- Activity
Among the lines of the data below, count those that hold the word "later". Answer with the number alone.
★ ★ ★ ★
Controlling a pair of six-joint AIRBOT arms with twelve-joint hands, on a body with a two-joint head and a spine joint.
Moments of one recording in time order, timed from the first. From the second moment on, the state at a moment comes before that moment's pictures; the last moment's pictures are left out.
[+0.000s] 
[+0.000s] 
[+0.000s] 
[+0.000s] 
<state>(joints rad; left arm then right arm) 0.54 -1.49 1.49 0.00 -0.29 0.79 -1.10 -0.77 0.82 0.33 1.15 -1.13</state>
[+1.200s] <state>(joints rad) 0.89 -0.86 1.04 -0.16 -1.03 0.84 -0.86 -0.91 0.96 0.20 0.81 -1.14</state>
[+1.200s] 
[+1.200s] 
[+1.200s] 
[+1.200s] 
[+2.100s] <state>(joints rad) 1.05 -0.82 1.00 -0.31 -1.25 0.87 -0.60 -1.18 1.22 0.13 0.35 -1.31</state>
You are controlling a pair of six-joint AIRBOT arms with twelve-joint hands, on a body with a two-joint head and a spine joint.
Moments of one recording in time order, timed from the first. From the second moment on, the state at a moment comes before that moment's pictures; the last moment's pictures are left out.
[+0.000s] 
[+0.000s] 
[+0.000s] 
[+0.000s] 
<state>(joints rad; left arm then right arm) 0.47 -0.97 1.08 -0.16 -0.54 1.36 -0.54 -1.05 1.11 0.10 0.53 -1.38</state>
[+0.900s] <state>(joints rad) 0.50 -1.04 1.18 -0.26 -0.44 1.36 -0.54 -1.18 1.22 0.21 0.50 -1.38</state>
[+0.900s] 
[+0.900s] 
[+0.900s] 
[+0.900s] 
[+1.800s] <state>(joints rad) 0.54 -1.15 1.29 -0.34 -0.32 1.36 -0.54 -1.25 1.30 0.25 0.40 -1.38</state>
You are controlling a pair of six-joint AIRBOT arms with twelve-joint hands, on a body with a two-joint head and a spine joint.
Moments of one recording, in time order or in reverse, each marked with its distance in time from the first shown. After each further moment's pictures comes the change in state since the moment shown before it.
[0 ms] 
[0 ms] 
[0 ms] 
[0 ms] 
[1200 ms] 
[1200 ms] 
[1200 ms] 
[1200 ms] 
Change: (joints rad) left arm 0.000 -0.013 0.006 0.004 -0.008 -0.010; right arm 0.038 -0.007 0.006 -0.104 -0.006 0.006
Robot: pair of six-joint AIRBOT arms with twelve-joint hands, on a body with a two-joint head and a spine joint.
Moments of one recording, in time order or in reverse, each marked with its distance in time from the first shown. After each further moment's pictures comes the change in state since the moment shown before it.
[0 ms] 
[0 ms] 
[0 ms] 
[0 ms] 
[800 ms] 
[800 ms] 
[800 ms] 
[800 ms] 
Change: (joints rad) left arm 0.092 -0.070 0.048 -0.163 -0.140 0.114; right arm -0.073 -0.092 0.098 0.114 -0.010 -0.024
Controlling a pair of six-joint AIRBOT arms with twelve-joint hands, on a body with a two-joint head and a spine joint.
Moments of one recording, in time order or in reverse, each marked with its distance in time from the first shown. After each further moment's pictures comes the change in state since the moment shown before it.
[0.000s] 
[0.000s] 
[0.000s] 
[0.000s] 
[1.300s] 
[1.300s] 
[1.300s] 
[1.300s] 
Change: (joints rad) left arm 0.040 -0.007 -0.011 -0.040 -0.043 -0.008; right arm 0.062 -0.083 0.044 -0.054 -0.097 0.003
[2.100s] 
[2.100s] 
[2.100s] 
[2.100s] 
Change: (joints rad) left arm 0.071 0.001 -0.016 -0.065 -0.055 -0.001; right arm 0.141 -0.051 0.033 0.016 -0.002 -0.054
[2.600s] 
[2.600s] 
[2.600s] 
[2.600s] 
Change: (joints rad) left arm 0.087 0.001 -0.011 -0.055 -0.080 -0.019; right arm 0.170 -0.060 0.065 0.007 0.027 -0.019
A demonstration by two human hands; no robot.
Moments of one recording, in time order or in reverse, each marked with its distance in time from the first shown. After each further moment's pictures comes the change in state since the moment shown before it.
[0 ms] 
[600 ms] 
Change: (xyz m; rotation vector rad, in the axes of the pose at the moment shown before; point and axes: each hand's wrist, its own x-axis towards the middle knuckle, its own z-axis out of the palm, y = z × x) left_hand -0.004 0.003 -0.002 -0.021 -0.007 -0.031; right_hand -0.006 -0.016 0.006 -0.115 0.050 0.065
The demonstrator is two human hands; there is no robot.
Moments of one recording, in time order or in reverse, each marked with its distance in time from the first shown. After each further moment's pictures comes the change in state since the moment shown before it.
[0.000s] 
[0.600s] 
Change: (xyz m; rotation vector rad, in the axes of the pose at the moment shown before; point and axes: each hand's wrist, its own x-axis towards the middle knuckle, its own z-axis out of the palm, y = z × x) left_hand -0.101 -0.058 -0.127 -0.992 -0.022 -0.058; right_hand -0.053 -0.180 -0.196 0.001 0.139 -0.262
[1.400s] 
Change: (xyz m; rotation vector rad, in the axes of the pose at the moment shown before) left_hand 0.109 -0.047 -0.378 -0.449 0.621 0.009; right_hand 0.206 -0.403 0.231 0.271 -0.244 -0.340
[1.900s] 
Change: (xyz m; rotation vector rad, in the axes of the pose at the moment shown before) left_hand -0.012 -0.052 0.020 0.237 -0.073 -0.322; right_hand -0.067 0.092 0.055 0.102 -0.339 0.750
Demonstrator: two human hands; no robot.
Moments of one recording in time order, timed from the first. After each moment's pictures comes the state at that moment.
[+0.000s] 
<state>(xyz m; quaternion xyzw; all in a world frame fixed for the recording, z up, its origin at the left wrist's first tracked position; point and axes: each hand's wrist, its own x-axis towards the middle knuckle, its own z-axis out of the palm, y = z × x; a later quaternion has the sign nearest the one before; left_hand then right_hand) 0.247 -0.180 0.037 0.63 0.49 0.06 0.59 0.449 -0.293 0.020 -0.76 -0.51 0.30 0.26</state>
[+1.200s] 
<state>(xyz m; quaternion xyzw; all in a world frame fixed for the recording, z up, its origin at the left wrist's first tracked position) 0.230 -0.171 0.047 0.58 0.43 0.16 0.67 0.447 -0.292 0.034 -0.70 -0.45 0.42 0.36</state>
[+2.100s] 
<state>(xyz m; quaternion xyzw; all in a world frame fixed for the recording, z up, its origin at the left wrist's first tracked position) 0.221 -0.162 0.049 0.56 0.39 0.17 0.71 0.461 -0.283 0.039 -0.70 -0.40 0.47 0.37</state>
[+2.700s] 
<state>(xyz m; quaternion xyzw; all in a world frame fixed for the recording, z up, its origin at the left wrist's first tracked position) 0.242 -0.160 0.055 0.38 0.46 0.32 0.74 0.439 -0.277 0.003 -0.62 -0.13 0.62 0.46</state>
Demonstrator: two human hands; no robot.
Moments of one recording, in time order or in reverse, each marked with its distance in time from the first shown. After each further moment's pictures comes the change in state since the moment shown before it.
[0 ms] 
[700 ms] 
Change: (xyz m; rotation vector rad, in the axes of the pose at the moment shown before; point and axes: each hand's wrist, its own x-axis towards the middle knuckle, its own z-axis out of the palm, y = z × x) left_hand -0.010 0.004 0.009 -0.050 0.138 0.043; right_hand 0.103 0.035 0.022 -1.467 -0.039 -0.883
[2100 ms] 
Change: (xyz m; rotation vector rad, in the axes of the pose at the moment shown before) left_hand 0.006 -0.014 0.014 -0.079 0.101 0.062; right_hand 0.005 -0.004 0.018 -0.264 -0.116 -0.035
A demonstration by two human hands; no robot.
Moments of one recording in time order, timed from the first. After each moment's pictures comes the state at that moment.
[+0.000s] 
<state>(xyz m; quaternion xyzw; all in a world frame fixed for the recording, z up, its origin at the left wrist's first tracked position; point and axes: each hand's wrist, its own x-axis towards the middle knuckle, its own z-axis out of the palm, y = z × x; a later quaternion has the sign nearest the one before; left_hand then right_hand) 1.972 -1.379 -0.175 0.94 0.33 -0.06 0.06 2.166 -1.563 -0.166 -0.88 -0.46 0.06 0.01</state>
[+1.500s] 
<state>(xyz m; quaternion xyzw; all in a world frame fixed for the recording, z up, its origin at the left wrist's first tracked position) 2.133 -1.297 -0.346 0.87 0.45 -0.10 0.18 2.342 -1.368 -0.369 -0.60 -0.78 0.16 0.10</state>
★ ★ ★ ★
- Output of the exercise
2